Der institutionelle Rahmen ist der Verein insel e. V. „insel“ steht für „in Selbstbestimmung leben“; das Ziel des Vereins ist die Förderung der Selbstbestimmung von Menschen mit kognitiven und psychischen Beeinträchtigungen. Neben Beratung und Betreuung gehören auch Themen wie Freizeit und Lernen zu den Vereinszielen. So steht auch die Recycling-Werkstatt ausdrücklich allen Menschen ungeachtet möglicher Beeinträchtigungen offen.
Die wichtigste Säule des Projekts sind die vor Ort tätigen Menschen, zu denen neben den sieben Mitarbeitenden vor allem viele Ehrenamtliche und Freiwillige gehören. „Die TeilnehmerInnen an den Kursen und die BesucherInnen der Offenen Werkstatt“, erzählt Ivonne zum Felde, „kommen aus dem gesamten Stadtgebiet, überwiegend aus Lurup und Osdorf. Es kommen auch viele Menschen mit Beeinträchtigungen, die von ihren Trägern auf uns aufmerksam gemacht werden, und auch andere Gruppen oder Schulklassen nutzen die Werkstatt.“
Prominentestes Produkt der Luruper Werkstatt sind wohl die etwa 40 Schalensitze im Presseraum des HSV, die aus „abgängigen“ Stadionsitzen hergestellt wurden.

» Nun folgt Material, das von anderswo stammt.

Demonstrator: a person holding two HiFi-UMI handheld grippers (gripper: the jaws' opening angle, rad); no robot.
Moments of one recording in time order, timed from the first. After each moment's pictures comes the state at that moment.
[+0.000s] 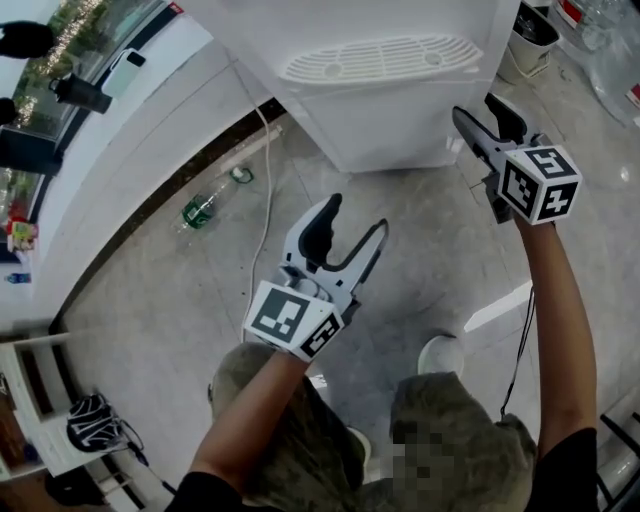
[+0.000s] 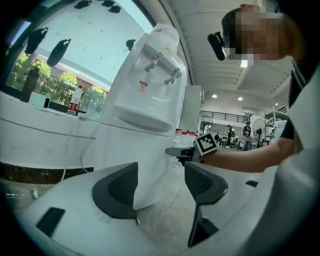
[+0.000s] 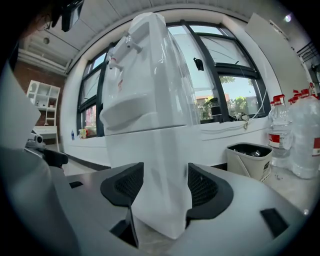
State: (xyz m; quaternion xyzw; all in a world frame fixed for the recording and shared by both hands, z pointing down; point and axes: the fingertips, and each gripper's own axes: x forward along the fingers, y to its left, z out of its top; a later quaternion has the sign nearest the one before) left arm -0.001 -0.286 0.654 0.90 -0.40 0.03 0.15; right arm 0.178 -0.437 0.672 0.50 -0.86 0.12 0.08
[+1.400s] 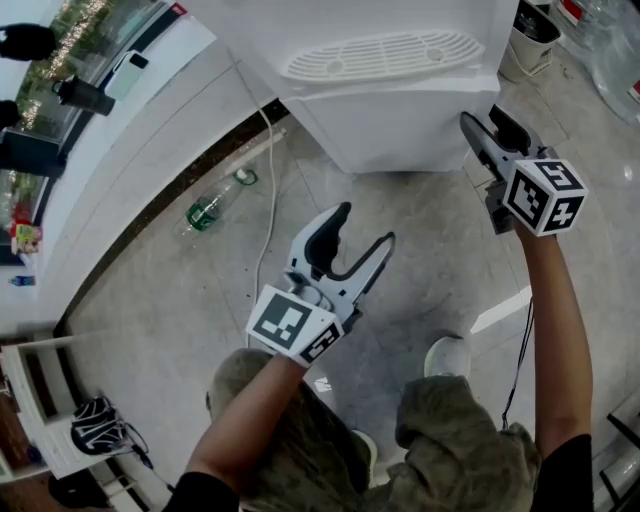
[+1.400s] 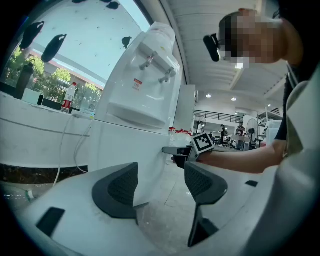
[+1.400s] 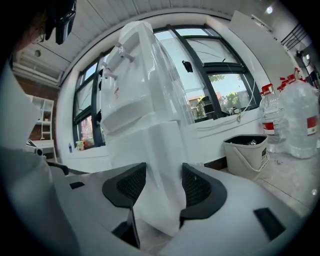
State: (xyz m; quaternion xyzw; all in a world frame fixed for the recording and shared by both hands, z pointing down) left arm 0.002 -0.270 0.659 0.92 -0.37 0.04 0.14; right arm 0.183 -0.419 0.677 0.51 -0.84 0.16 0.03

Auch HSV-Urgestein Horst Hrubesch erhielt vor einem Jahr zwei speziell für ihn angefertigte Sitze – übergeben wurden sie ihm in Osdorfer Born, anlässlich der Einweihung des „Gartens für alle“ an der Bornheide, dessen Gründung ebenfalls von insel e. V. unterstützt wurde (s. Westwind 6/25). Und im Anschluss an einen Stadtteilrundgang für mehr Barrierefreiheit am Osdorfer Born, der am 20.6.24 stattfand, wurden in einem gemeinsamen Workshop Plastikrampen entworfen und hergestellt, mit denen zum Beispiel Kanten an Bürgersteigen für RollstuhlfahrerInnen befahrbar gemacht werden können. Ein aktuelles Projekt ist die Einrichtung eines Onlineshops, der in Kooperation mit dem Projekt „Der Hafen hilft!“ entsteht und über den Produkte, die in der Werkstatt upgecycelt oder nachhaltig hergestellt wurden, zugunsten gemeinnütziger Projekte vertrieben werden sollen.
Was die Werkstatt im Übrigen sucht, sind Menschen, die Freude daran haben, ehrenamtlich handwerklich oder kreativ tätig zu sein, und die darüber hinaus Lust haben, anderen etwas von ihren Fähigkeiten zu zeigen.